Supply Chain Attacks
Another key trend observed between 2022 and 2023 is the increased level of APT targeting of vulnerable regional managed services providers to initiate supply chain attacks.
Proofpoint researchers said regional MSPs protect hundreds of SMBs but have limited and often non-enterprise-grade cybersecurity defenses, which are more easily exploited by the APT actors. The researchers said "regional MSPs are targeted in phishing campaigns within geographies that align with the strategic collection requirements of APT actors."
The group TA450, also known as MuddyWater and attributed to Iran's Ministry of Intelligence and Security, targeted two Israeli regional MSPs and IT support businesses via a phishing email campaign in mid-January 2023 (see: Iranian APT: New Methods to Target Turkey, Arabian Peninsula).
The emails from a compromised email address at an Israeli medium-sized financial services business included a link to the cloud hosting provider OneHub. Once clicked, this link directed the victim to a Zip archive that contained a legitimate installer executable file for the remote administration tool Syncro.

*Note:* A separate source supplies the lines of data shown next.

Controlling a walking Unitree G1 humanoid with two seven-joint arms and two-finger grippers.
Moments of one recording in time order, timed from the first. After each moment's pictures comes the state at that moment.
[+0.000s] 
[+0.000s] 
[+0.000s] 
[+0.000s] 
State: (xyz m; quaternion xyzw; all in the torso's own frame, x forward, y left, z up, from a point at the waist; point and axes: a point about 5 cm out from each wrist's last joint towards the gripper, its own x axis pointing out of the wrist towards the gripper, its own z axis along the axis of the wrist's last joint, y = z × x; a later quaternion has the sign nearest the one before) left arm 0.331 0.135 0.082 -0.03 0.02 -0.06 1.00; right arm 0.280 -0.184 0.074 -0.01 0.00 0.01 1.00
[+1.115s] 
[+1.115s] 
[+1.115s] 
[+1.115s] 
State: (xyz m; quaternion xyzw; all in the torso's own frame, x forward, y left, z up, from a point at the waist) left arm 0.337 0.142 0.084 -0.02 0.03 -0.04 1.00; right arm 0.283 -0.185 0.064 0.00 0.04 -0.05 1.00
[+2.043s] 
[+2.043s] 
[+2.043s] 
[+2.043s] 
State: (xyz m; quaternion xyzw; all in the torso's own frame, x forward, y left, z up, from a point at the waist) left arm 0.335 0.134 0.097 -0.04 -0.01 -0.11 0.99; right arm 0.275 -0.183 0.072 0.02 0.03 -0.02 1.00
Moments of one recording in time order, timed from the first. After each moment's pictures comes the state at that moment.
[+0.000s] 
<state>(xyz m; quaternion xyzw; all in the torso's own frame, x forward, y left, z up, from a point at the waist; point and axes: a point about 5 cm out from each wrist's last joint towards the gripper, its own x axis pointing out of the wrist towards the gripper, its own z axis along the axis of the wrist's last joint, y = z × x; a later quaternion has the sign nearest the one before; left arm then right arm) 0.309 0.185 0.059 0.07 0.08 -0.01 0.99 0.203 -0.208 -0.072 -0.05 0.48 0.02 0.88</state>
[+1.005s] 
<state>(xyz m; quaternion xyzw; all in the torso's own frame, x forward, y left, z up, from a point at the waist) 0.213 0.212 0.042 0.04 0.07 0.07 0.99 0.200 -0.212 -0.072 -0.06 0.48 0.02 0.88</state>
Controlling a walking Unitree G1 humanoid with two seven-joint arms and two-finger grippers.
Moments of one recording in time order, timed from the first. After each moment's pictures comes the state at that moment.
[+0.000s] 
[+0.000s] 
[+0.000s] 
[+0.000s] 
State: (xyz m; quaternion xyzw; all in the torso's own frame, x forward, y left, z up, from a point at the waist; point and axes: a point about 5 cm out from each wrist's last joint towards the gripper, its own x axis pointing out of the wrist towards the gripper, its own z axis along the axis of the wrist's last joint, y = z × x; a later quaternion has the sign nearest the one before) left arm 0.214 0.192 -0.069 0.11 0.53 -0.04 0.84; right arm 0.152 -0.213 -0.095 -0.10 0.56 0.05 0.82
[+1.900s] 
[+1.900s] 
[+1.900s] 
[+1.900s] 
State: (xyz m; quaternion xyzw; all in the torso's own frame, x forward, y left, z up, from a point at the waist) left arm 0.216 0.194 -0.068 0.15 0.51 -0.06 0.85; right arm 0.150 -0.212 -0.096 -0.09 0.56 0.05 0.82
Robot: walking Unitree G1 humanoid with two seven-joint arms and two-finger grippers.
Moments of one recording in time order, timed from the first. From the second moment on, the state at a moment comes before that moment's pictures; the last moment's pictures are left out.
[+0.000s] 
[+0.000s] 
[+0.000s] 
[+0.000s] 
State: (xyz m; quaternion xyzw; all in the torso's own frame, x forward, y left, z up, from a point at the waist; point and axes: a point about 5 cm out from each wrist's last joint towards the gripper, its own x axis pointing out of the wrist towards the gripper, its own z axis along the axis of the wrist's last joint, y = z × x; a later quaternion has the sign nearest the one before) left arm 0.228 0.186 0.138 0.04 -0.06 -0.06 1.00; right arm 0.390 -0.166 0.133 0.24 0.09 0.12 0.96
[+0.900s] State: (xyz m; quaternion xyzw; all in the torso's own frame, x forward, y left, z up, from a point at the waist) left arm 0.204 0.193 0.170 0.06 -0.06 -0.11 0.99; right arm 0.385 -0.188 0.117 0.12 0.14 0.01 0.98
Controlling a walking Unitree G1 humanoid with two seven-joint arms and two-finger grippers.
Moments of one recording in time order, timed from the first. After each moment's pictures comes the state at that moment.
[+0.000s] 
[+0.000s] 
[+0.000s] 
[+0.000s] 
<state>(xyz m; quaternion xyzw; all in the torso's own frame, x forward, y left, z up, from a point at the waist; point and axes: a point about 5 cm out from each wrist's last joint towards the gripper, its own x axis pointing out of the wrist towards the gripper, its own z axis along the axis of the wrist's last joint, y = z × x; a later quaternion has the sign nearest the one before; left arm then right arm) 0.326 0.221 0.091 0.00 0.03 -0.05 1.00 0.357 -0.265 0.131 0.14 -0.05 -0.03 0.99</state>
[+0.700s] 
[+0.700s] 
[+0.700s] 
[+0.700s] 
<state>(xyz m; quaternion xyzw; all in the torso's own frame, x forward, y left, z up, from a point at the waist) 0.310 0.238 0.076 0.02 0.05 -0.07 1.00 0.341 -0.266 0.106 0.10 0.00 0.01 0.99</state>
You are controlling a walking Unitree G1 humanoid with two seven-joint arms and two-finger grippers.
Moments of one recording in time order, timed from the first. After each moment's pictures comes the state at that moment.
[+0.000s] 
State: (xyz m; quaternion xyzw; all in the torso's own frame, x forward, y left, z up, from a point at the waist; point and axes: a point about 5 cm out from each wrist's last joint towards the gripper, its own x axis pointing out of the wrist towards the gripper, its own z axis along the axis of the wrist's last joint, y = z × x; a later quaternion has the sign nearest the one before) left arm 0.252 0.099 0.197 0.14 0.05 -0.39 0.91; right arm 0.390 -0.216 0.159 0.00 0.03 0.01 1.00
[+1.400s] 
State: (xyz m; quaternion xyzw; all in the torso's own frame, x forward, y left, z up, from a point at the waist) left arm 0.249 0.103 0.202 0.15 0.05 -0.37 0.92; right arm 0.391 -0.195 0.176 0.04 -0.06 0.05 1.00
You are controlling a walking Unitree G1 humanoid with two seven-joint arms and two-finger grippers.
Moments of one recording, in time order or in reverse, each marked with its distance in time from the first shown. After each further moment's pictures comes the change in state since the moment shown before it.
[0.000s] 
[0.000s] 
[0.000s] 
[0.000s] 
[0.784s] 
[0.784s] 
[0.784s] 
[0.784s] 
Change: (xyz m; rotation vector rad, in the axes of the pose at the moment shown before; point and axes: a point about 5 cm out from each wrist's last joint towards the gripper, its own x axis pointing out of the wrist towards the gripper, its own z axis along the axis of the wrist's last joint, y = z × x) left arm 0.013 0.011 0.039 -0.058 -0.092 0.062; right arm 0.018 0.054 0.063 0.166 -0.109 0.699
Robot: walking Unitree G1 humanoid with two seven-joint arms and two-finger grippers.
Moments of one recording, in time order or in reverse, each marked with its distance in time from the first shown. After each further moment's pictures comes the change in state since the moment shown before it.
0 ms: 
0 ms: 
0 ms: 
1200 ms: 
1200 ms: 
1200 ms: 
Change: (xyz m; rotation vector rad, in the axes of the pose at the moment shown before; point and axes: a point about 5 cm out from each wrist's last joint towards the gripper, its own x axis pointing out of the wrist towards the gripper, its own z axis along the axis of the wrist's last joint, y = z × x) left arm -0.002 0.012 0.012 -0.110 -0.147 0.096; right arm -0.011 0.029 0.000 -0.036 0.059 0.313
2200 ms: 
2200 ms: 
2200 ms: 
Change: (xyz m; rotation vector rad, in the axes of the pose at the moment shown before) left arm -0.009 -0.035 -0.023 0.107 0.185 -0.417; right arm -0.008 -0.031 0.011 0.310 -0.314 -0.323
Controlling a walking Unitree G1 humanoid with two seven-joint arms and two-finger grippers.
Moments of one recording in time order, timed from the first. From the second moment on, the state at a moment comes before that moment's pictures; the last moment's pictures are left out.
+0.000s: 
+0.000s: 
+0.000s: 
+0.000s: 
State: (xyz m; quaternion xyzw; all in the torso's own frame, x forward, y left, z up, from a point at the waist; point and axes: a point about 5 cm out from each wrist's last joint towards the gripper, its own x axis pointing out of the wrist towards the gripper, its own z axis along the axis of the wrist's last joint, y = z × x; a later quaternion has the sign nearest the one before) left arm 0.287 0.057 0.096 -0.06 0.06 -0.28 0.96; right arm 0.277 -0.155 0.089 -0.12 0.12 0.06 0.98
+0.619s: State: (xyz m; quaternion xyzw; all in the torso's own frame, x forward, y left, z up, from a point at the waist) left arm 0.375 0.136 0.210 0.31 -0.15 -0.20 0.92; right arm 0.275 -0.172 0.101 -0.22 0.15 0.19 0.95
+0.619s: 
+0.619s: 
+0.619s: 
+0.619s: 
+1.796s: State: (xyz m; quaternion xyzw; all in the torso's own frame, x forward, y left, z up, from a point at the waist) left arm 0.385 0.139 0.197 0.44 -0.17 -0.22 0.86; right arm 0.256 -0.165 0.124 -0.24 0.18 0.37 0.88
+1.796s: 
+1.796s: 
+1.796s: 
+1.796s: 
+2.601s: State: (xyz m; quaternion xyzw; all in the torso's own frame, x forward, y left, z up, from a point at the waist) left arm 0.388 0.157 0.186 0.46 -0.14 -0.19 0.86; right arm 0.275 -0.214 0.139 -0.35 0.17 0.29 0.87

"While Syncro is a legitimate remote administration tool used in businesses, in this context, once installed on the target host, threat actors would be able to utilize the remote administration tool like a remote access Trojan and conduct additional intrusion activities, likely through both native tools and proprietary malware," the researchers said.
They also said TA450 has an interest in targeting regional technology providers to gain access to downstream SMB users via supply chain attacks originating against vulnerable regional MSPs.